INSTRUCTIONS TO FOLLOW: From the entries below, work out how many lines contain the string "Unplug"; answer with the number alone.

_ _ _ _ _

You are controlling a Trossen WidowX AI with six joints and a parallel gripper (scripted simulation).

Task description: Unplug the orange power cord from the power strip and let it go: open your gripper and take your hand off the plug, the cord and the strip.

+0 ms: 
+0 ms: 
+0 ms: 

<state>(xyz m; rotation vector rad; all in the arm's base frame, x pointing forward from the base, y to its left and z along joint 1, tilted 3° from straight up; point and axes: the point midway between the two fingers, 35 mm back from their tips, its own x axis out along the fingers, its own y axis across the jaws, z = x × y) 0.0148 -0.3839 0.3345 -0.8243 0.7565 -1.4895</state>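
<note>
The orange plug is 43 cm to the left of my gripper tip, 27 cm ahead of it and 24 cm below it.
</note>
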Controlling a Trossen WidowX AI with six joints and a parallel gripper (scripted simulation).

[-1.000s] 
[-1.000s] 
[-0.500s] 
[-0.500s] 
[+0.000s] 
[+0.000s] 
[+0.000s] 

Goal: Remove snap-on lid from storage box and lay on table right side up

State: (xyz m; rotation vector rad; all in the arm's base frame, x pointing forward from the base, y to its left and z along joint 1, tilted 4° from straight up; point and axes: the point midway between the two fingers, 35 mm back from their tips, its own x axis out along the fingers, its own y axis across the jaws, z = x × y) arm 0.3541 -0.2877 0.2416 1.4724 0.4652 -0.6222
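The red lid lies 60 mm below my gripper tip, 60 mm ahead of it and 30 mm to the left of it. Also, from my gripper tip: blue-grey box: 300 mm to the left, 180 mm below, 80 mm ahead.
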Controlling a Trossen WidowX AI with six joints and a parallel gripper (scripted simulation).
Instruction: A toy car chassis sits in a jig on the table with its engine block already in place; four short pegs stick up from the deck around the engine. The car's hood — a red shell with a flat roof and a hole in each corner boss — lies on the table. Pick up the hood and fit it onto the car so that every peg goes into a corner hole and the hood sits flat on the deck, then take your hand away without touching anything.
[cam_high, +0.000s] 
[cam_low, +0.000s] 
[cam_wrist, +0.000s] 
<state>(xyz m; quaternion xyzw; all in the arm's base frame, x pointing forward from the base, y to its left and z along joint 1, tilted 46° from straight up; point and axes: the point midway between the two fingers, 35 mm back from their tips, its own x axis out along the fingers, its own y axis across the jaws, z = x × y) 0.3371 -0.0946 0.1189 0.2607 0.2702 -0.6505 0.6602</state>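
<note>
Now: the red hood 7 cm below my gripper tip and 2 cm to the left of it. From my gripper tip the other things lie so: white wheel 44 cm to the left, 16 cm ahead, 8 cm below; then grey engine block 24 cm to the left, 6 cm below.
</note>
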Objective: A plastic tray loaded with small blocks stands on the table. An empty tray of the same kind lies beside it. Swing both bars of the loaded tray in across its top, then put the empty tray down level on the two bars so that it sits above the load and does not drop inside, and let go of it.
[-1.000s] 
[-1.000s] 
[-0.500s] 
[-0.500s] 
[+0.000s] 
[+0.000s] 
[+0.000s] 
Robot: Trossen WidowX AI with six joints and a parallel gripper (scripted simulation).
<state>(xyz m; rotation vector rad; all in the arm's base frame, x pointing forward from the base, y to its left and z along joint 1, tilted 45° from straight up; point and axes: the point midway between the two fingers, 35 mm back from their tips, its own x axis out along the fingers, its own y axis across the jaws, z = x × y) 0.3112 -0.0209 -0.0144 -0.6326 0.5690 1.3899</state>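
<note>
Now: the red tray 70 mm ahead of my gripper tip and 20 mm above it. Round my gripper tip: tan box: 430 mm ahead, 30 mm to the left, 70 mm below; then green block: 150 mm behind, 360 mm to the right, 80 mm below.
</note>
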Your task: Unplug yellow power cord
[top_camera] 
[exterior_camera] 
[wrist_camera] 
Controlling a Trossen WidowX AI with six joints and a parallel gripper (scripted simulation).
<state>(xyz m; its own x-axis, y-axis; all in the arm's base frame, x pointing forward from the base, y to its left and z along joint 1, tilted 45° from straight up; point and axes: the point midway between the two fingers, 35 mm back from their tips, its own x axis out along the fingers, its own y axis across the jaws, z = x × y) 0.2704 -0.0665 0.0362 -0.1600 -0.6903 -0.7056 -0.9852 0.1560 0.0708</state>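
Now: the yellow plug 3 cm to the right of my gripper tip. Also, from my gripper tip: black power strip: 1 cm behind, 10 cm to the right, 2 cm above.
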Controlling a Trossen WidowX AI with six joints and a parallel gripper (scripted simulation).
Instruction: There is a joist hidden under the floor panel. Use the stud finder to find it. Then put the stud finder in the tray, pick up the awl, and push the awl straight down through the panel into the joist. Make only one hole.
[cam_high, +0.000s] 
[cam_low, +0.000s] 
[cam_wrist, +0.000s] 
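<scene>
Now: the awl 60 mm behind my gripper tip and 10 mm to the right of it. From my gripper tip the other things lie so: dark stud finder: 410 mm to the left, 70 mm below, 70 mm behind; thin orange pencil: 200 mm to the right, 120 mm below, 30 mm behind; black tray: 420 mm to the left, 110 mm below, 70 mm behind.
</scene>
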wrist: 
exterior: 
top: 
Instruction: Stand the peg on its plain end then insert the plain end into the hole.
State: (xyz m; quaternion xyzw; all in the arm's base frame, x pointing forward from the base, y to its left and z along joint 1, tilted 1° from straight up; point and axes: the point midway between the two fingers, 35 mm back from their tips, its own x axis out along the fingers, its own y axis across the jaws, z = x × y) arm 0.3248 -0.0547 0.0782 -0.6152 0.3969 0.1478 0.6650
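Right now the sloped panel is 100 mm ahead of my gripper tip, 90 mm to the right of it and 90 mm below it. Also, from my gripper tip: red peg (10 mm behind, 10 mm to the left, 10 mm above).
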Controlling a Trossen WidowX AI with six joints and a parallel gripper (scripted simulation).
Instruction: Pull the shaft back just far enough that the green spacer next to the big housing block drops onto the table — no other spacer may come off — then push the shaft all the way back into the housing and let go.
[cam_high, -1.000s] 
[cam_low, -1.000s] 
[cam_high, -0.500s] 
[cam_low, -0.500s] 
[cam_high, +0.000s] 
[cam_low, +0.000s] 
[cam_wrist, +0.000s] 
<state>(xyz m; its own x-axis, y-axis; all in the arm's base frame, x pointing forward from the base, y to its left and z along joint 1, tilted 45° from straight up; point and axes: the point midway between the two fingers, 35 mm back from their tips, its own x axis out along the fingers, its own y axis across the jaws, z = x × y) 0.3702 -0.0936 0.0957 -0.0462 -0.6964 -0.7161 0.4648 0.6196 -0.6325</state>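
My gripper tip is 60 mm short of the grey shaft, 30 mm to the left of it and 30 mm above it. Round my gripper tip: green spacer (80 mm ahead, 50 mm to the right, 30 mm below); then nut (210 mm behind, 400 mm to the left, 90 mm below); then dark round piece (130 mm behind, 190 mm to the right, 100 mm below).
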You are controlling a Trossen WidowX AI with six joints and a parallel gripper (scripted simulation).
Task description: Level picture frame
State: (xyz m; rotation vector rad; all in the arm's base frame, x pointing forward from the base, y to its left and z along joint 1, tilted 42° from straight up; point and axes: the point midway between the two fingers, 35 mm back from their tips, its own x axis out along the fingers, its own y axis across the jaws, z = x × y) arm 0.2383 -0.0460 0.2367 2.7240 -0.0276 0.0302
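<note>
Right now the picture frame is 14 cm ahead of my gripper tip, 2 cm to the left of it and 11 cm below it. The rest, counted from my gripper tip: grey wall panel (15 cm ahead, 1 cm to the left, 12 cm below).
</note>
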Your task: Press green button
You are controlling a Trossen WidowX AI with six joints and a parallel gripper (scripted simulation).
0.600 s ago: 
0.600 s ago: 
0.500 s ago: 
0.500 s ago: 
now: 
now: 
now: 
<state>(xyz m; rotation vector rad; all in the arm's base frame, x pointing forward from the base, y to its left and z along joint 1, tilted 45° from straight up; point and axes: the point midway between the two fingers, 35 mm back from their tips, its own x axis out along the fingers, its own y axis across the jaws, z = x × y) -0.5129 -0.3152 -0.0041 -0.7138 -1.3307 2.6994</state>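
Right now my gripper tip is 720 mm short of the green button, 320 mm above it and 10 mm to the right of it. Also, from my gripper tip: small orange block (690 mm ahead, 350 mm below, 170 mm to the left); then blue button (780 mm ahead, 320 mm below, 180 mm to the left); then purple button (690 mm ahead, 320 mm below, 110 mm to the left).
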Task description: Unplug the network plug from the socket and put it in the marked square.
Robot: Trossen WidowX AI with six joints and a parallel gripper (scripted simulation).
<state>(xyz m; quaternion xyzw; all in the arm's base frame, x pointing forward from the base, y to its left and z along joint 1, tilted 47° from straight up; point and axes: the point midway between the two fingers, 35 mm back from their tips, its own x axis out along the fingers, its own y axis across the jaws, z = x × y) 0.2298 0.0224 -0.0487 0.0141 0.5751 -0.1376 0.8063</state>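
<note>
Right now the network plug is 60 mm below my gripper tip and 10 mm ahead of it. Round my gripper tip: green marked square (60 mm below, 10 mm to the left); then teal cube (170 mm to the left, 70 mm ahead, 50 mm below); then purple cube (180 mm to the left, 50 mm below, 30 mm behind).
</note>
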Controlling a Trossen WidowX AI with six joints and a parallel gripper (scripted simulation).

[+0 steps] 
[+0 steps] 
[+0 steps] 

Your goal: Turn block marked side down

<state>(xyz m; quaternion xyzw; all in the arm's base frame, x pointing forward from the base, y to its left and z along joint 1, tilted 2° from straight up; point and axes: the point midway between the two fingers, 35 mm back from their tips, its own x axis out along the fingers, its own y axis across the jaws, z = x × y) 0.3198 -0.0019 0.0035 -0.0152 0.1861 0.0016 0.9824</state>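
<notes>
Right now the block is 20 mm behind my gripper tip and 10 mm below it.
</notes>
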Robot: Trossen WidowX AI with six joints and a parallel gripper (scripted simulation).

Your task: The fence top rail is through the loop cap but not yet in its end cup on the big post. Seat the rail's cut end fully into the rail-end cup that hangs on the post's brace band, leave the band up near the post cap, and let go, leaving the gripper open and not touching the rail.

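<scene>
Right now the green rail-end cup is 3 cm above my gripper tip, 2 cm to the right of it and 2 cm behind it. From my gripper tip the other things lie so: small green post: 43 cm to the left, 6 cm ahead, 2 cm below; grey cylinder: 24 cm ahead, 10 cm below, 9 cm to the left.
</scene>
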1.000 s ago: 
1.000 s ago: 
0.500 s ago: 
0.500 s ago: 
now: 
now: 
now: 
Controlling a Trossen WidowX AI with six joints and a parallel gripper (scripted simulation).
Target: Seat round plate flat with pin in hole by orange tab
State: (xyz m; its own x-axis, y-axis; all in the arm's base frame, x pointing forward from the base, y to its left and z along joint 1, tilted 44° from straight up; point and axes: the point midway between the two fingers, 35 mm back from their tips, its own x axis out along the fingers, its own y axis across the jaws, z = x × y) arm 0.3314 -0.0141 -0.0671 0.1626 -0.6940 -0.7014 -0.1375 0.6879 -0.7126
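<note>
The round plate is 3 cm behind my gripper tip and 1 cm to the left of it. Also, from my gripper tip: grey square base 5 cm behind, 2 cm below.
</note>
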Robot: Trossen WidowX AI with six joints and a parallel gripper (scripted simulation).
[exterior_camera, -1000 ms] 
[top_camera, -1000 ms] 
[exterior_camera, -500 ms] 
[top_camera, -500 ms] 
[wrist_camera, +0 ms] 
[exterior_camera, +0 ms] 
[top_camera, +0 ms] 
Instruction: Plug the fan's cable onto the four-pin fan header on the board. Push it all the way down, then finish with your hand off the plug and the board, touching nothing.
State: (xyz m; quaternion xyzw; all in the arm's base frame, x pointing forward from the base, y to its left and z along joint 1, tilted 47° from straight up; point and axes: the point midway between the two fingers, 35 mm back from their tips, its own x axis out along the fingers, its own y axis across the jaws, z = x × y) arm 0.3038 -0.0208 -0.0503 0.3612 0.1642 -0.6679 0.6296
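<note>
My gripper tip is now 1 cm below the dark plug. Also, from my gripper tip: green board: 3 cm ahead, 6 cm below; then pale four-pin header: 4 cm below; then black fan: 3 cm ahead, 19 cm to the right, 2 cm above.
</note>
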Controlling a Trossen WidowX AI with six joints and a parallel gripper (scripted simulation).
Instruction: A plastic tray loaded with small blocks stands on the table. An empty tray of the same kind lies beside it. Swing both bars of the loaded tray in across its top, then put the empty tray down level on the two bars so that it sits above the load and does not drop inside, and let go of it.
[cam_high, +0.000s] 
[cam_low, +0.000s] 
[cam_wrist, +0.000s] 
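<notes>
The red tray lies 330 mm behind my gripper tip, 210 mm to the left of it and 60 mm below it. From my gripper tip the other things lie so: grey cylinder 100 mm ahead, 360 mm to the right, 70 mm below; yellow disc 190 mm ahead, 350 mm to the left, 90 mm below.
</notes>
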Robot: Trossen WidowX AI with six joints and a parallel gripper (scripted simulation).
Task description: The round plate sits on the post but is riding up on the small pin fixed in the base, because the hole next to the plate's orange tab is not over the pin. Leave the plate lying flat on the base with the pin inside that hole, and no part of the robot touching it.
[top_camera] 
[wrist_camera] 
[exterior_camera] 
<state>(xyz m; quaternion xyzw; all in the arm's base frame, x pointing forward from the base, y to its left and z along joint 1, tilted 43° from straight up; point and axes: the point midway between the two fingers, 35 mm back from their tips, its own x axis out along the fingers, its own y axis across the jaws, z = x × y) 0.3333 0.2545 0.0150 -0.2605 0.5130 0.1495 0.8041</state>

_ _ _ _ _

RESPONSE: 3